§ Work request: Among the entries below, count the lines containing the string "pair". Only the count is needed.

Entries taken from a collection
▽

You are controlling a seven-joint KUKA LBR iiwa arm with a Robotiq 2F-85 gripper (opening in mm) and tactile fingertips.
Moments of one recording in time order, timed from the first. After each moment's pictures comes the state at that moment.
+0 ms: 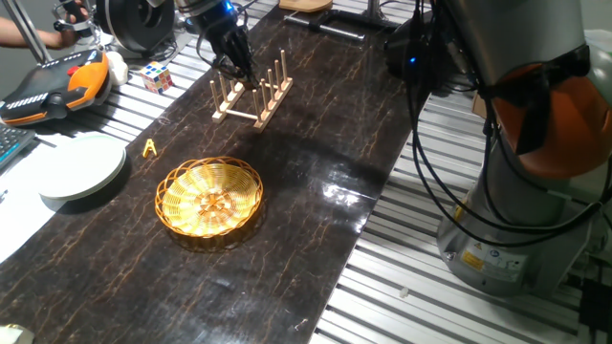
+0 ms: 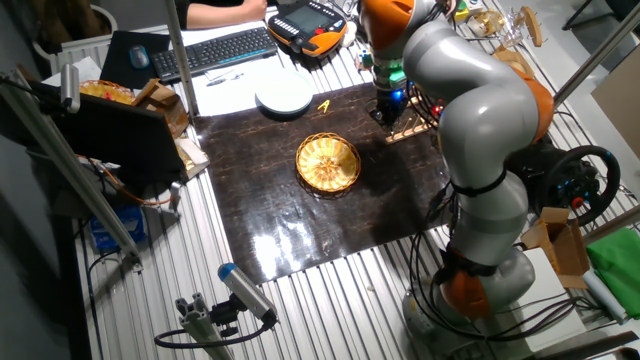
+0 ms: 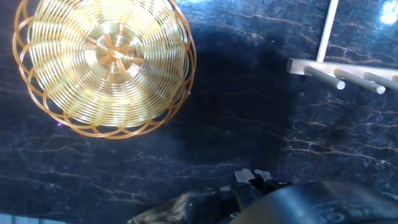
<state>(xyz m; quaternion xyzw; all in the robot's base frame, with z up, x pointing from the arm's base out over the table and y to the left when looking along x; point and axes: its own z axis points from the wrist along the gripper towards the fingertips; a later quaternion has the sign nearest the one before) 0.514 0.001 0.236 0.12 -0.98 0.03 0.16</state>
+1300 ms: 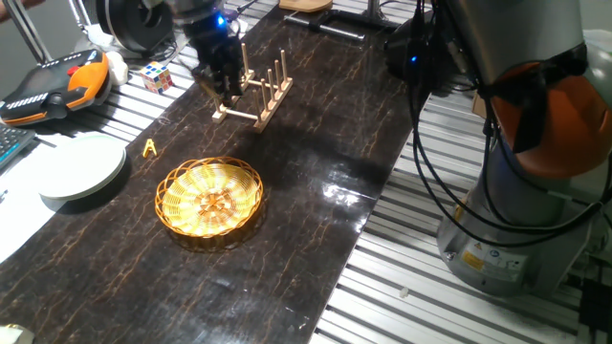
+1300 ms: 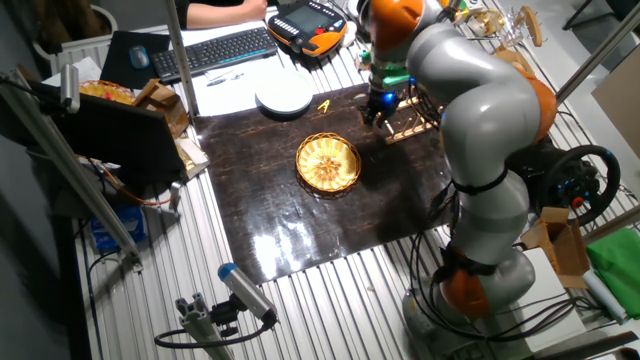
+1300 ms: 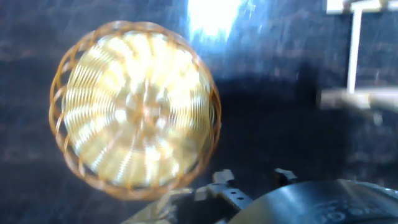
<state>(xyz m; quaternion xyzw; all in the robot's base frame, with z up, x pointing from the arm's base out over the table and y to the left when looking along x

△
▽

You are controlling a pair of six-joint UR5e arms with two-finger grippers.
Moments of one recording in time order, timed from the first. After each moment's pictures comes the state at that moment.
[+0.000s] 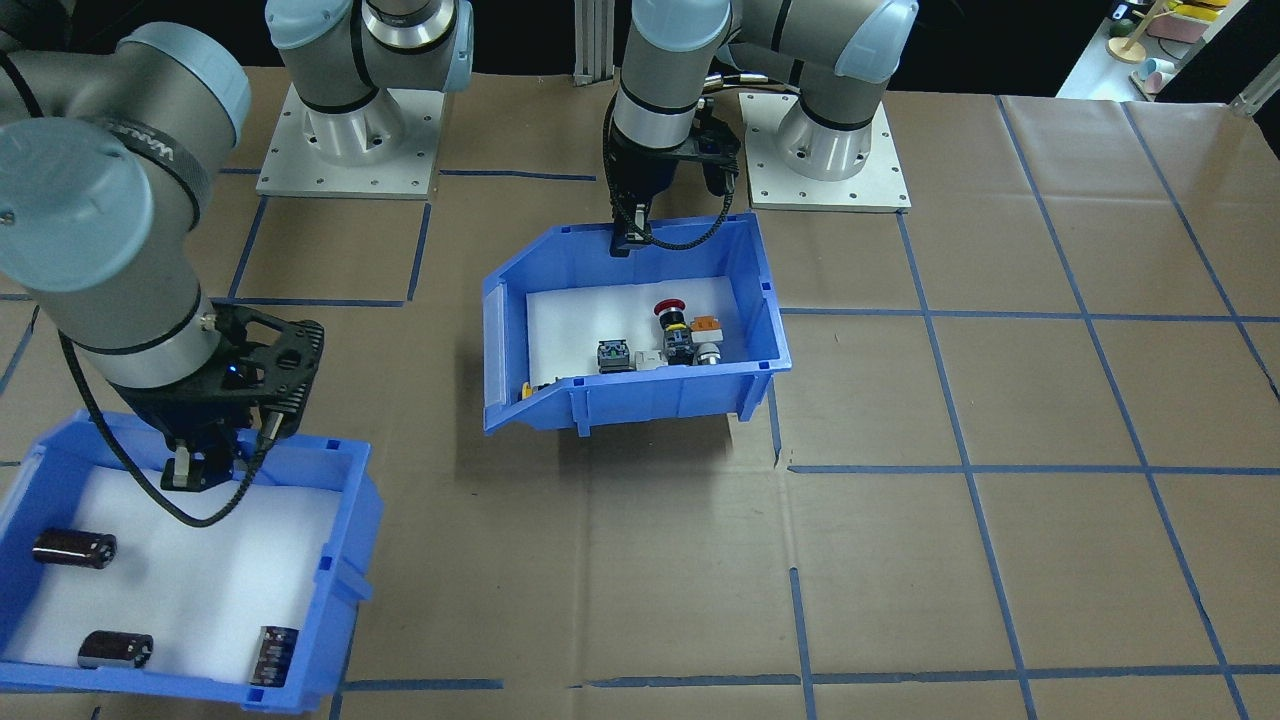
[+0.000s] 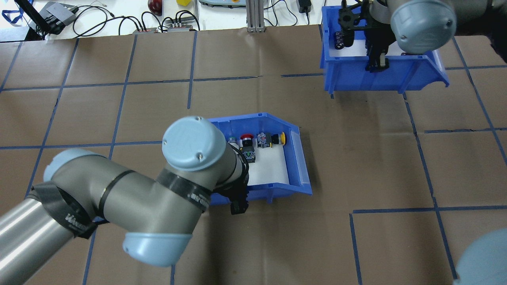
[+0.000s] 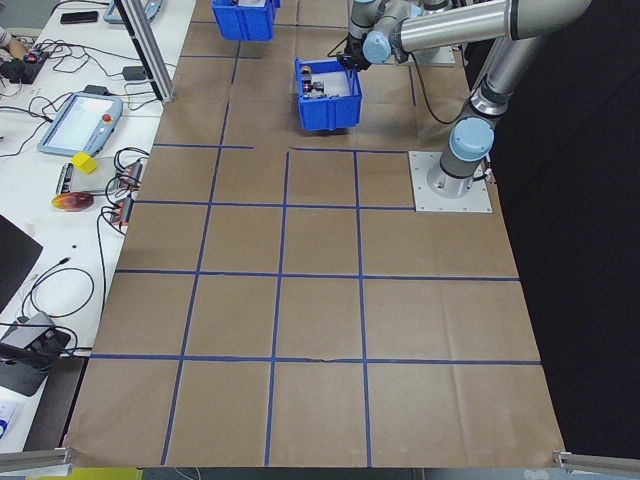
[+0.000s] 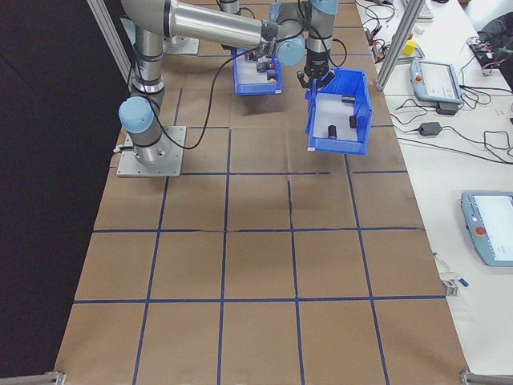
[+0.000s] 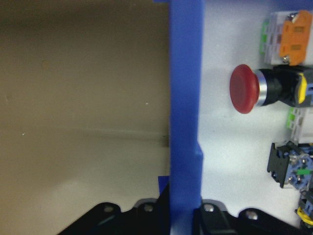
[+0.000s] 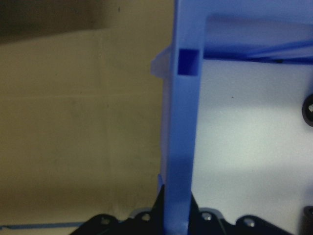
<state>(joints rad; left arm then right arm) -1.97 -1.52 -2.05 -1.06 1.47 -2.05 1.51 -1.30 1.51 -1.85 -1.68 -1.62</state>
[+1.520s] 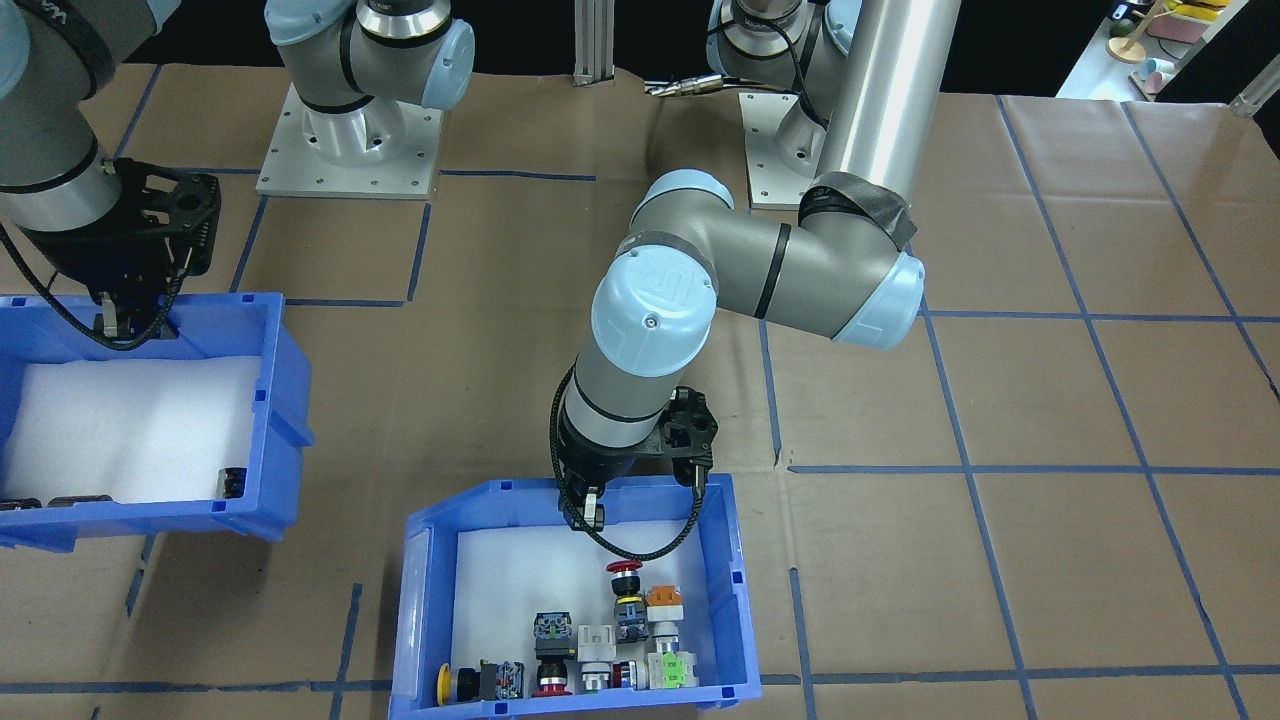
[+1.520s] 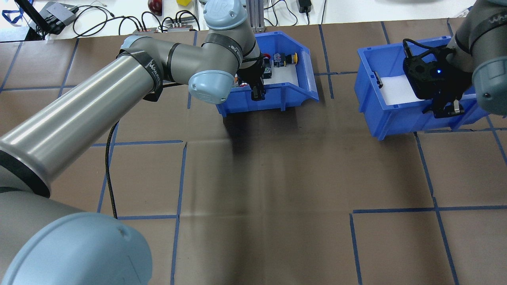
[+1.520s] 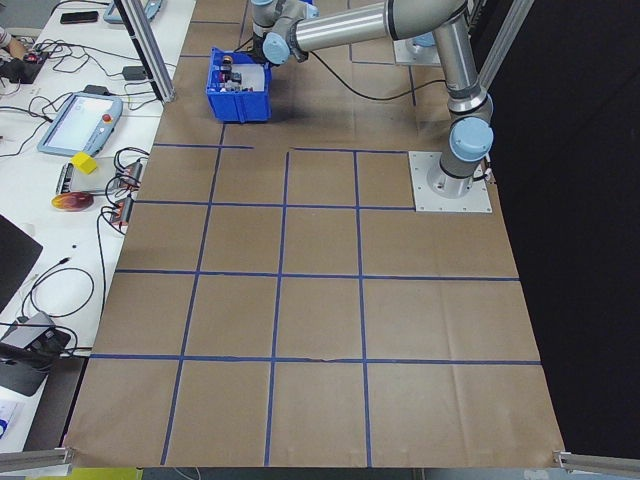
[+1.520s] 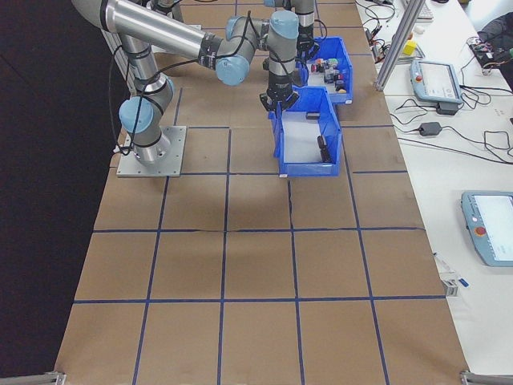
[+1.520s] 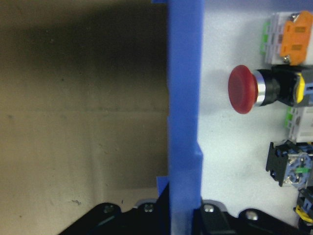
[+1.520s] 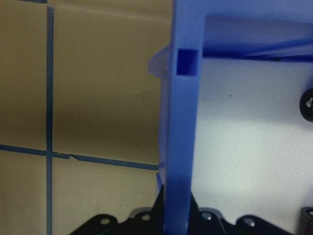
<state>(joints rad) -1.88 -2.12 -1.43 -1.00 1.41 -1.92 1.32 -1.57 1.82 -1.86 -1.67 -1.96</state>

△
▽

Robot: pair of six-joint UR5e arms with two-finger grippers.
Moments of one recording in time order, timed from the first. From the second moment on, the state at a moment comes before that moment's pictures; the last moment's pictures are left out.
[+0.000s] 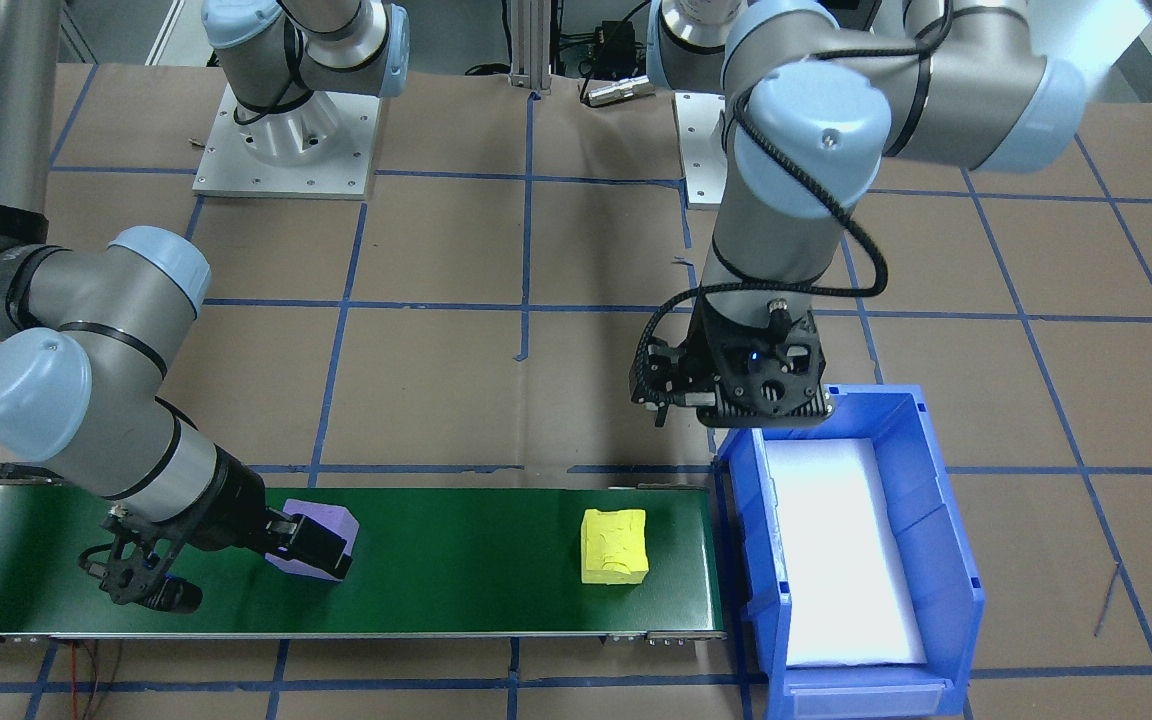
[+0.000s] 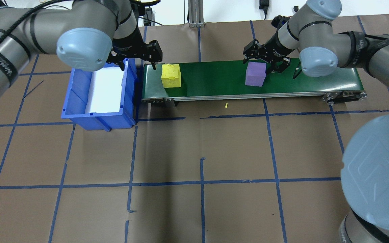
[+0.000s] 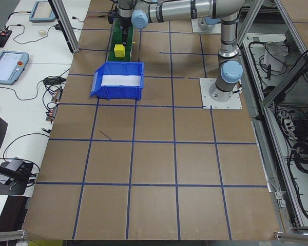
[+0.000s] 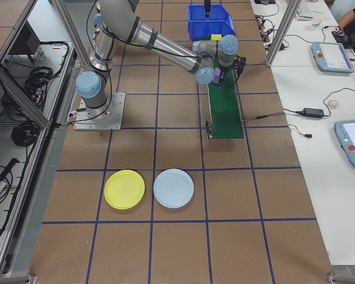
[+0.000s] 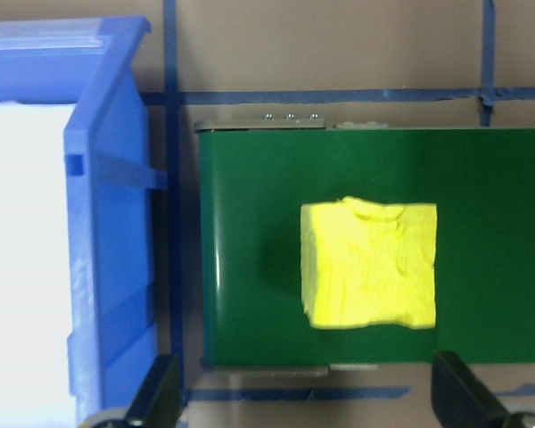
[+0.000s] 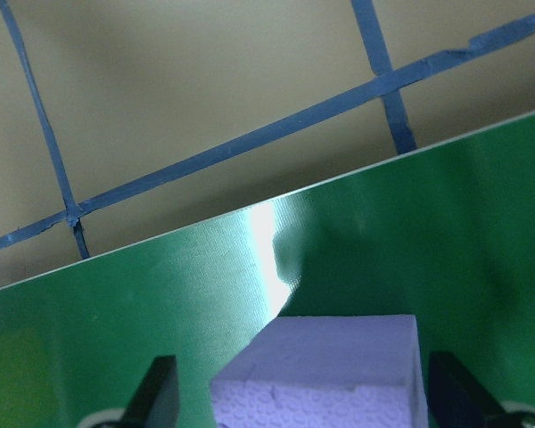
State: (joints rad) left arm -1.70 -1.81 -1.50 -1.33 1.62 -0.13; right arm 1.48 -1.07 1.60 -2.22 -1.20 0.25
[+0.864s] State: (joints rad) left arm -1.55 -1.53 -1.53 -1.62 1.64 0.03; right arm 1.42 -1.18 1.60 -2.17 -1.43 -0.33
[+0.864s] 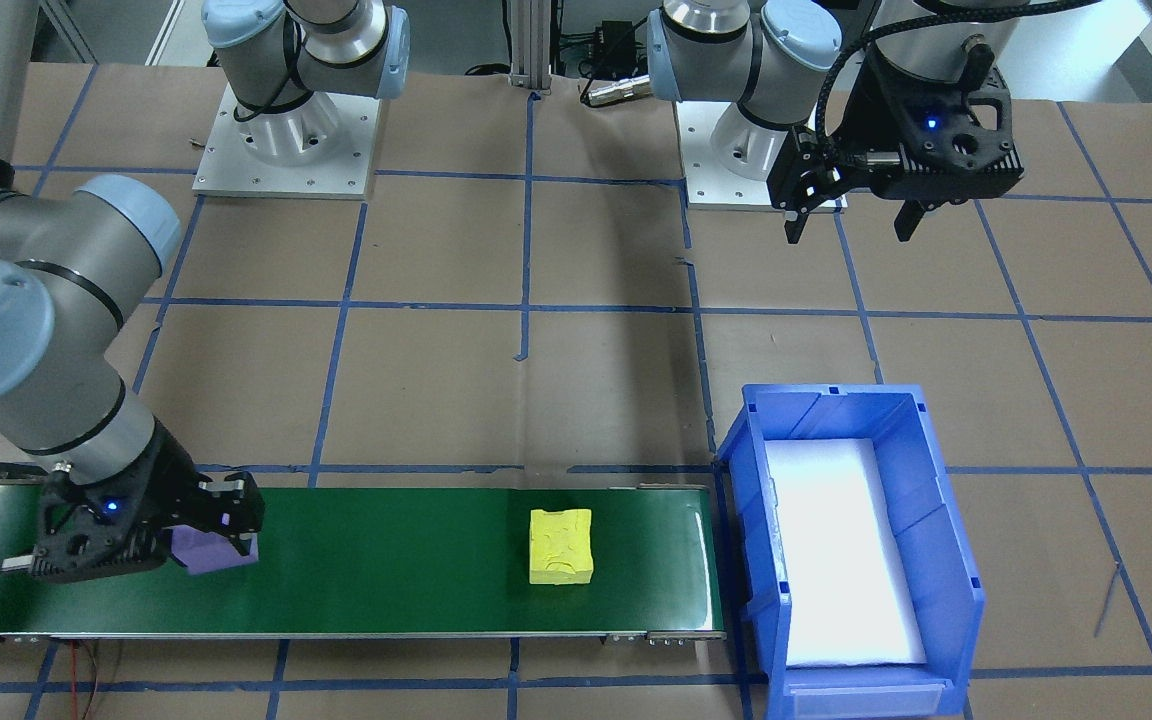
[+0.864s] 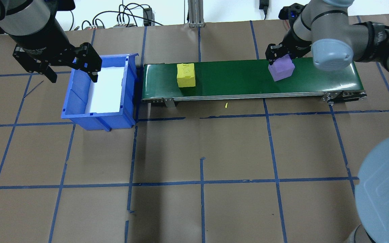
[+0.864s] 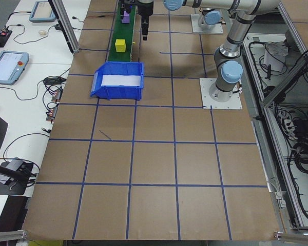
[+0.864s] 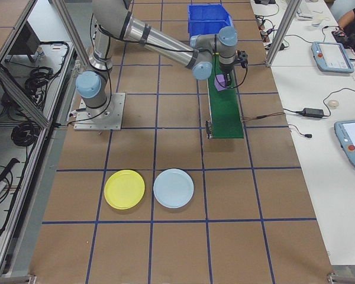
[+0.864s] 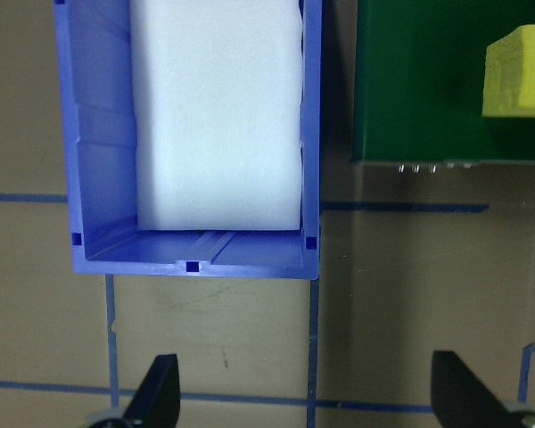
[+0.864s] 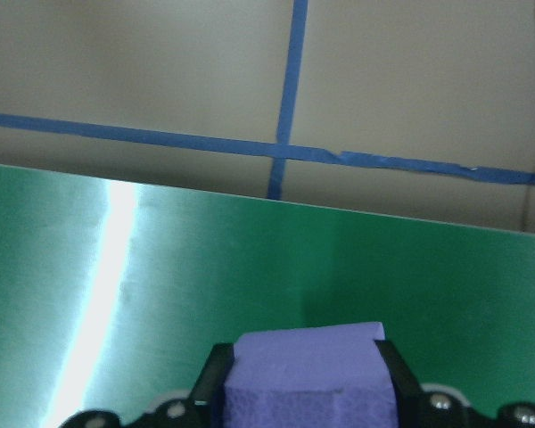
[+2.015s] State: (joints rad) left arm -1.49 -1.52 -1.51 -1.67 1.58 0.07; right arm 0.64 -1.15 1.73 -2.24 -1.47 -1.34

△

§ Answer area: 2